**Aim of the exercise**
Find the lines of data that contain the string "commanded", then list them.

--

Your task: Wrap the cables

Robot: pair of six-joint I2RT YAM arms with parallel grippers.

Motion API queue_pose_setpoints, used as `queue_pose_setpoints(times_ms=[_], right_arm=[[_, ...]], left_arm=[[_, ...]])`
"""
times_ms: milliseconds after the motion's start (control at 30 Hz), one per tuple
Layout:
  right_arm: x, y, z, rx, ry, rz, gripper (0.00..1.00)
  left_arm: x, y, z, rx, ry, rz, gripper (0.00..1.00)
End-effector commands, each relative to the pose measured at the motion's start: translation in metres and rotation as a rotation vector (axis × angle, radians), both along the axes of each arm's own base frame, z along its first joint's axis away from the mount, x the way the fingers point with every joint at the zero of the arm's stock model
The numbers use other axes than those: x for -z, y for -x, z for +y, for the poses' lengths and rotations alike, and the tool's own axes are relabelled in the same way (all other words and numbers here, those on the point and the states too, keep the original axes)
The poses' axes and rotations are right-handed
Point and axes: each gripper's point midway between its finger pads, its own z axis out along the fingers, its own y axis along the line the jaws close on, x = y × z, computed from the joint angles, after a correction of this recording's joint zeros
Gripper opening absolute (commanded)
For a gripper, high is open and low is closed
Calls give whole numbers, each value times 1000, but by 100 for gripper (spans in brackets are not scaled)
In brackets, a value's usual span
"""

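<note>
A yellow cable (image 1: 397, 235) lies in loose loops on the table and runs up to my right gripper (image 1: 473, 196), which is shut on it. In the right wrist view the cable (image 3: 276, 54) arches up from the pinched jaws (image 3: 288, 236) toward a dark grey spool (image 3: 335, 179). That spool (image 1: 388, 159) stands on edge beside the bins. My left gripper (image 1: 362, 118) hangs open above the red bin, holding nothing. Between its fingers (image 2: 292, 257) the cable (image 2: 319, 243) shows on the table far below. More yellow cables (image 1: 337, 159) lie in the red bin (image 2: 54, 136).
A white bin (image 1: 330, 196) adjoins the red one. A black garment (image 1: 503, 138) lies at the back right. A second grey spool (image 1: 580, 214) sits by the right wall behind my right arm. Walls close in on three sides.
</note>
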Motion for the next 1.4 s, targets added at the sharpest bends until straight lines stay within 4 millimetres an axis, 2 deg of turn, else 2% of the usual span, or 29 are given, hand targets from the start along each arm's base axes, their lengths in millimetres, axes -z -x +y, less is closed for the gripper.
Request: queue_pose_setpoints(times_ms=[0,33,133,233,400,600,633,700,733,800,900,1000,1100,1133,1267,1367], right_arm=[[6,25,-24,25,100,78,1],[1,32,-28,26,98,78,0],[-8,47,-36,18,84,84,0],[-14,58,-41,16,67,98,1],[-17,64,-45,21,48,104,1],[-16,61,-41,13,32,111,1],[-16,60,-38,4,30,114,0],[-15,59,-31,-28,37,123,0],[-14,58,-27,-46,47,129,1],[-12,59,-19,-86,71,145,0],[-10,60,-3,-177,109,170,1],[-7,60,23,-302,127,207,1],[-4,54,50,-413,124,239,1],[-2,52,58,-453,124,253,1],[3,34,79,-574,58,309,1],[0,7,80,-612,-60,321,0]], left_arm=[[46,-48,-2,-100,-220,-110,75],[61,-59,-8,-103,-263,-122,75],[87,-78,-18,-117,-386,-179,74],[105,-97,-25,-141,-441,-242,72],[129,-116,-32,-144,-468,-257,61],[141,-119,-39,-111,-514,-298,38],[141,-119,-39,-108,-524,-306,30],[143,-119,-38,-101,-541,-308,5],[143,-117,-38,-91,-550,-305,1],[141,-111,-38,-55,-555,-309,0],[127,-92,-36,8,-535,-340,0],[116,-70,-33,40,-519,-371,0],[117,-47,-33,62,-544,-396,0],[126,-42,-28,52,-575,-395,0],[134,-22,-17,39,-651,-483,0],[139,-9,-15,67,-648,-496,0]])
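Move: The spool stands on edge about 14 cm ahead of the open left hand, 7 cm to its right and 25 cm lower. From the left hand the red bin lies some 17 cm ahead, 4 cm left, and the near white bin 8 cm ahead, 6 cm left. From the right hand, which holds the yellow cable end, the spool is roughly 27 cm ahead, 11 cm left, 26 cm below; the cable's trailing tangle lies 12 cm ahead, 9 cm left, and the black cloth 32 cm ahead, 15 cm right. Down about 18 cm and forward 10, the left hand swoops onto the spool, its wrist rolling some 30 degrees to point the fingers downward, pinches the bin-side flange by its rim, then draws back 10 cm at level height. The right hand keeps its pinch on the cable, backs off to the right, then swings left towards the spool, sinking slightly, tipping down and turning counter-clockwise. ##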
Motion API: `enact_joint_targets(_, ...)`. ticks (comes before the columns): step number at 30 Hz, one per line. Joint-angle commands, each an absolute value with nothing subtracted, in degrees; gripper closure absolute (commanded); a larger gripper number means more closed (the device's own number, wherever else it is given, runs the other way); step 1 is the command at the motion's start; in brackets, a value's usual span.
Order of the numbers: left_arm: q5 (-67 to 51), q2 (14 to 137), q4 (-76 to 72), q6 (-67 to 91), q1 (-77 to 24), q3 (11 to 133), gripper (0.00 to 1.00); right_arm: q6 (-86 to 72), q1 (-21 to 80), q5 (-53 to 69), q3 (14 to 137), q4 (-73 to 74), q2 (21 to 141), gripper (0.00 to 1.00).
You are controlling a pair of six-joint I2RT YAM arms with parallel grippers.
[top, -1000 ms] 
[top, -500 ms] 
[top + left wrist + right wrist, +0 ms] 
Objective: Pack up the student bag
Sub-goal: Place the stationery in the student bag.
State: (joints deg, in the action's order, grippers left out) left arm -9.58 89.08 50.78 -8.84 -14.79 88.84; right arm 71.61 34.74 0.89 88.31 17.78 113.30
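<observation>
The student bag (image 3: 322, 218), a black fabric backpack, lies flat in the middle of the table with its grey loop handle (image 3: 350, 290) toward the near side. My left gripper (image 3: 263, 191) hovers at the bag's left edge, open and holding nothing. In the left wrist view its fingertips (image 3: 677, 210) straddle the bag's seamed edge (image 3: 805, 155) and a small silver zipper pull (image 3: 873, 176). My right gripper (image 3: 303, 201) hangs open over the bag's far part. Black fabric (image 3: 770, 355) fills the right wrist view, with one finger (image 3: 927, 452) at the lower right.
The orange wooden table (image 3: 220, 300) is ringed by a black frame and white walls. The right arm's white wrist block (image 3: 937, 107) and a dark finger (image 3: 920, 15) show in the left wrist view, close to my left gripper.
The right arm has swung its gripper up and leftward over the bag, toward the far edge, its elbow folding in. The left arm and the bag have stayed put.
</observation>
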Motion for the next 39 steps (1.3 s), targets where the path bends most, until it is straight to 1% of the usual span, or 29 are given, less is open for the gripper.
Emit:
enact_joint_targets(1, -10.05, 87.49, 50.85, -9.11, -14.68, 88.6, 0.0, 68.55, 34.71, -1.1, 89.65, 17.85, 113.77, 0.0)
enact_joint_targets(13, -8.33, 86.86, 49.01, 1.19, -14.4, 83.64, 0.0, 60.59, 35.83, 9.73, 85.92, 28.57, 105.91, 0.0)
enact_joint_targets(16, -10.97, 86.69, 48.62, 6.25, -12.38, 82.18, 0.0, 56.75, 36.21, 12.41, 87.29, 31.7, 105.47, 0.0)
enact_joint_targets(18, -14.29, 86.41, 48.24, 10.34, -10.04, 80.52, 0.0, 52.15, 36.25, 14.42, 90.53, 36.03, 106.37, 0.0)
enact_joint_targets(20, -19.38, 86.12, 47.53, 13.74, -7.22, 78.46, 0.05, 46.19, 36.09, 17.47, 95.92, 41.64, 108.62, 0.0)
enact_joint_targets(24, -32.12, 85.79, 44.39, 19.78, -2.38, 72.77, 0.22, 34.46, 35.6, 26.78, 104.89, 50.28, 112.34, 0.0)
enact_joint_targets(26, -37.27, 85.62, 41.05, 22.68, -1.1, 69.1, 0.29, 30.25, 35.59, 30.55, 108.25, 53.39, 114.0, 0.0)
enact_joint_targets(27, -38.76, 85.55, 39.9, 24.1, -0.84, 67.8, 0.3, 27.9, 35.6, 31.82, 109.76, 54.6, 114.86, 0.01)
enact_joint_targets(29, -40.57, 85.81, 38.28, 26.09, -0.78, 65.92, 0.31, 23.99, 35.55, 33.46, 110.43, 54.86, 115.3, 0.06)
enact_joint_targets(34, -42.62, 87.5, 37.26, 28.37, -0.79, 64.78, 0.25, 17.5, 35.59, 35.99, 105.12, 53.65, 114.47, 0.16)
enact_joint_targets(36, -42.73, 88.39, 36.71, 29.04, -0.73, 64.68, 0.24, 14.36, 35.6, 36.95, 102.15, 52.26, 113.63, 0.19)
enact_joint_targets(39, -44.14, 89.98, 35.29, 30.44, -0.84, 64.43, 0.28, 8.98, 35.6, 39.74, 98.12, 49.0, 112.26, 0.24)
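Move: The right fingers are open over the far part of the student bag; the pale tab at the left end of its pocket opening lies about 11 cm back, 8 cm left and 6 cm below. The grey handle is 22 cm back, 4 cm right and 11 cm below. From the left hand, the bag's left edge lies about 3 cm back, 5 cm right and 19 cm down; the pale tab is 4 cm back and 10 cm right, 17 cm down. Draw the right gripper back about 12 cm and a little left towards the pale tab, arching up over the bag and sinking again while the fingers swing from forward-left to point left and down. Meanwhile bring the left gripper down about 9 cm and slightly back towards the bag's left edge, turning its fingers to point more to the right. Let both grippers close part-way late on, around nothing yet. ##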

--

**Answer to the problem**
Gripper opening absolute (commanded)
Motion API: `enact_joint_targets(_, ...)`. ticks (comes before the columns): step number at 30 Hz, one per line. Joint-angle commands, each an absolute value with nothing subtracted, in degrees; gripper closure absolute (commanded); a larger gripper number means more closed (the device's own number, wherever else it is given, runs the other way); step 1 is the command at the motion's start; in brackets, a value's usual span.

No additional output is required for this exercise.